Le petit village possède une curiosité très particulière, hormis son église
médiévale. En effet, suivant une tradition remontant aux années 1900, les
habitants de Termes taillent les buis bordant les routes menant au village,
formant ainsi des sculptures géométriques, des animaux divers... ce qu'on ne
s'attend pas du tout à découvrir ici, en plein coeur des Corbières sauvages
!
Mais revenons à notre château ! La première mention
connue remonte à l'an 1110, alors que la seigneurie de Termes dépendait des
vicomtes de Carcassonne et de l'abbaye de Lagrasse, avec qui les relations
étaient plutôt tendues. Simon de Montfort assiégea la forteresse pendant l'été
1210, affrontant ainsi directement Raymond de Termes, un des seigneurs occitans
les plus puissants et les plus aimés. Le siège dura 4 mois, et le château imprenable ne se
rendit que par manque d'eau ! L'histoire raconte d'ailleurs qu'au moment de la
reddition, un violent orage s'abattit sur les Corbières, et remplit
miraculeusement les citernes du château. Les assiégés, croyant en leur bonne étoile, rompirent
alors les négociations avec les Français. Mais les nombreux rats morts dans les
cuves contaminèrent l'eau, provoquant une terrible dysenterie parmi la
population de la forteresse. Les soldats fuirent de nuit par des souterrains,
laissant les femmes, les enfants et les vieillards aux mains des
assiégeants. Raymond de Termes lui même fut capturé quelque temps
plus tard, et mourrut dans les geoles de Carcassonne. Termes passa à Alain de
Roucy, compagnon de Simon de Montfort .
La chute de Termes eut un retentissement phénoménal
dans toute l'Occitanie. Outre une victoire militaire, les Français remportaient
là une grande victoire psychologique sur les méridionaux et les
Cathares.
Le château fut encore quelques années le théâtre de
luttes sporadiques, mais devint définitivement possession royale en 1228. Bien
plus tard, en 1652, Richelieu ordonna l'abandon et la démolition des
fortifications, l'Espagne proche ne représentant plus un danger. Les murailles
furent détruites à l'explosif en 1653 et 1654. Enfin, Termes fut déclaré Monument Historique en
1989.
Evidemment, avec le traitement qu'il eut à subir à
cause de Richelieu, et les outrages des siècles, il ne reste plus grand chose de
l'impressionnante citadelle médiévale. Une grande partie des murs est enfouie
dans la végétation, en particulier la première ligne de remparts.
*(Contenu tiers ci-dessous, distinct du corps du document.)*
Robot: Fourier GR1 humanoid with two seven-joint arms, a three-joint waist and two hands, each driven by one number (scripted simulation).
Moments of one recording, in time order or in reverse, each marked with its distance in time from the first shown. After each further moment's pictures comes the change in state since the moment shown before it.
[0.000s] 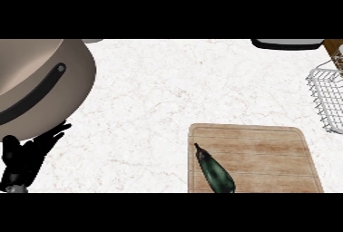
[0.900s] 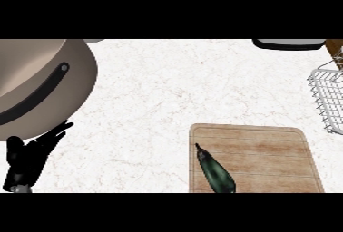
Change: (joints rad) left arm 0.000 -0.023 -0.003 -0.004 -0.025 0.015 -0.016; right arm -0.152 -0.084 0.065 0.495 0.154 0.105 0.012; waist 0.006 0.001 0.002
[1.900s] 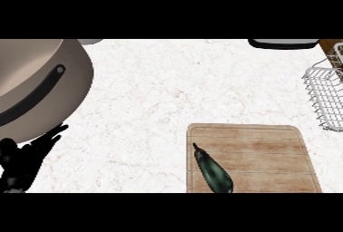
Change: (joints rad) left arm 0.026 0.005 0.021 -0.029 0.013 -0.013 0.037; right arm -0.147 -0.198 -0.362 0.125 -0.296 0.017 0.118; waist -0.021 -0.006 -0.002
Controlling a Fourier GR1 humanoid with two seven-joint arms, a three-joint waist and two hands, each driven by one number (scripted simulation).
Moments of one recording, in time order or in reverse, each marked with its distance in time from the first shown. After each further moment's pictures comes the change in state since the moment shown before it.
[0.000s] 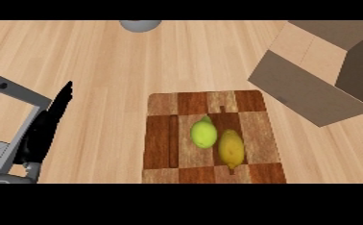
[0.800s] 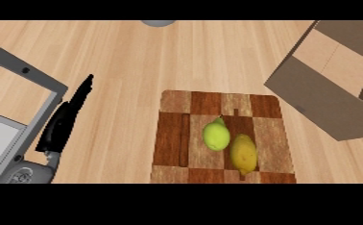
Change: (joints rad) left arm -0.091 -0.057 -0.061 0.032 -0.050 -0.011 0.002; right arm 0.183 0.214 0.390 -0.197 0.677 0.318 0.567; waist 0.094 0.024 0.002
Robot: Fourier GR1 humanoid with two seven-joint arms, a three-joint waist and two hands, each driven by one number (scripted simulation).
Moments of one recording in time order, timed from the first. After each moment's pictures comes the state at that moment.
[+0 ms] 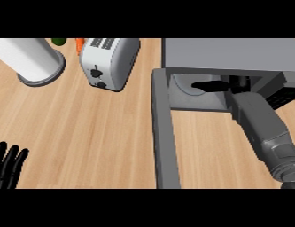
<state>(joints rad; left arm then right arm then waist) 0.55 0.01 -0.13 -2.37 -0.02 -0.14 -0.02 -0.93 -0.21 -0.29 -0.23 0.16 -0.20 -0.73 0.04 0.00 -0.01</state>
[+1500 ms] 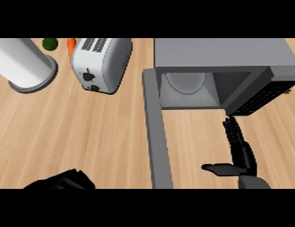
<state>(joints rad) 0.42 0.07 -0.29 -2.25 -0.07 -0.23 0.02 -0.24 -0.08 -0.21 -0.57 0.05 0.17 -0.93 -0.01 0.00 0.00</state>
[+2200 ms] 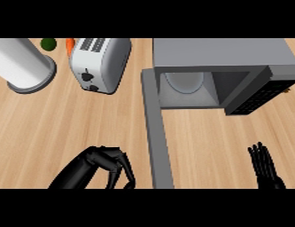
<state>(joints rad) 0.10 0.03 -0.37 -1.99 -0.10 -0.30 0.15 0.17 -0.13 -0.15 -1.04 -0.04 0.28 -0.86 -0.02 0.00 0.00</state>
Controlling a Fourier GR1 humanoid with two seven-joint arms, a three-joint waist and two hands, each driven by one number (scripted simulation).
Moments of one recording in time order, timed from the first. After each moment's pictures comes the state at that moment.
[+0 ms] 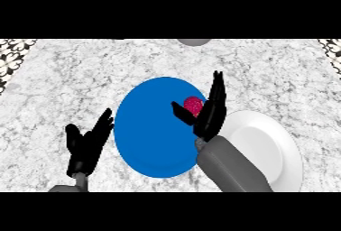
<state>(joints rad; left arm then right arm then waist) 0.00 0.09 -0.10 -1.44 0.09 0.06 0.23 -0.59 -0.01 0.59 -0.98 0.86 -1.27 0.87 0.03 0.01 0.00</state>
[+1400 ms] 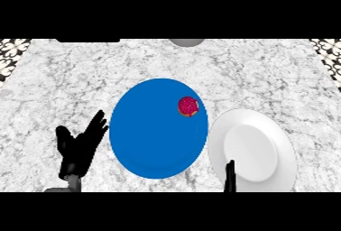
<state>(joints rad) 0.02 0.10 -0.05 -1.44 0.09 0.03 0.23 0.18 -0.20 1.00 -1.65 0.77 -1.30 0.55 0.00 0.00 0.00</state>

On pénètre dans la cour intérieure par une longue
rampe d'accès. On devine encore les divers bâtiments qui la composaient, les
dépendences, les latrines, les citernes, la chapelle et sa célèbre fenêtre
cruciforme. En revanche, il ne reste rien de l'ancienne Tour de
l'Hommage, le donjon qui en imposait à toute la région !
Quoi qu'il en soit, le site de Termes vaut largement
une visite, ne serait-ce que pour ses paysages grandioses, la vue sur les Hautes
Corbières, ces terres âpres et sauvages, ce chaos de pentes rocailleuses, qui
s'étendent à perte de vue autour de la citadelle.